**Recorded data:**
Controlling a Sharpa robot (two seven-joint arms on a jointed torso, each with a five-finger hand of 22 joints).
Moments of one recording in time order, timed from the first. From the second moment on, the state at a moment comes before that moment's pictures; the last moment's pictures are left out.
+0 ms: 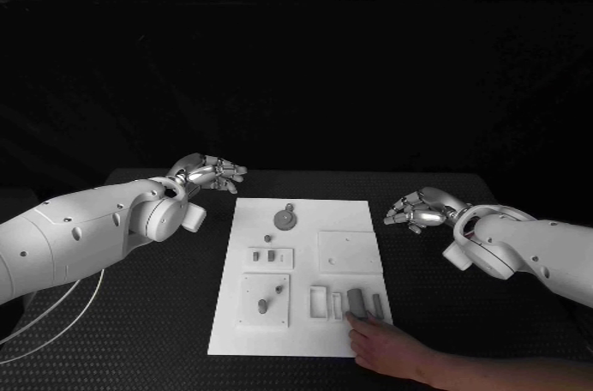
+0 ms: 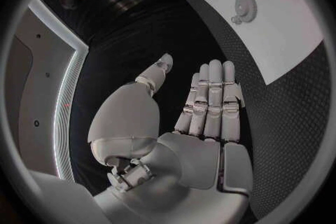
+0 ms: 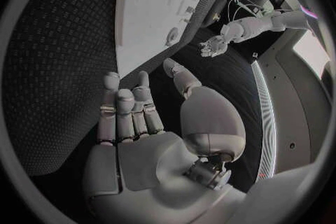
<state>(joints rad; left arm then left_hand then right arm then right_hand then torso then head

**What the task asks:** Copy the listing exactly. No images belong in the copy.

**Exercise result:**
Controlling a Sharpa robot (two seven-joint arms on a jointed torso, each with a five-finger hand of 22 joints).
Moments of one recording in time order, timed from the first. From the second moment on, the state at a moment comes before that moment's pictures; the last moment's pictures are left out.
+0 ms: 
+0 ms: 
+0 ms: 
<state>(joints rad; left arm then left_hand then right arm then right_hand then torso then head

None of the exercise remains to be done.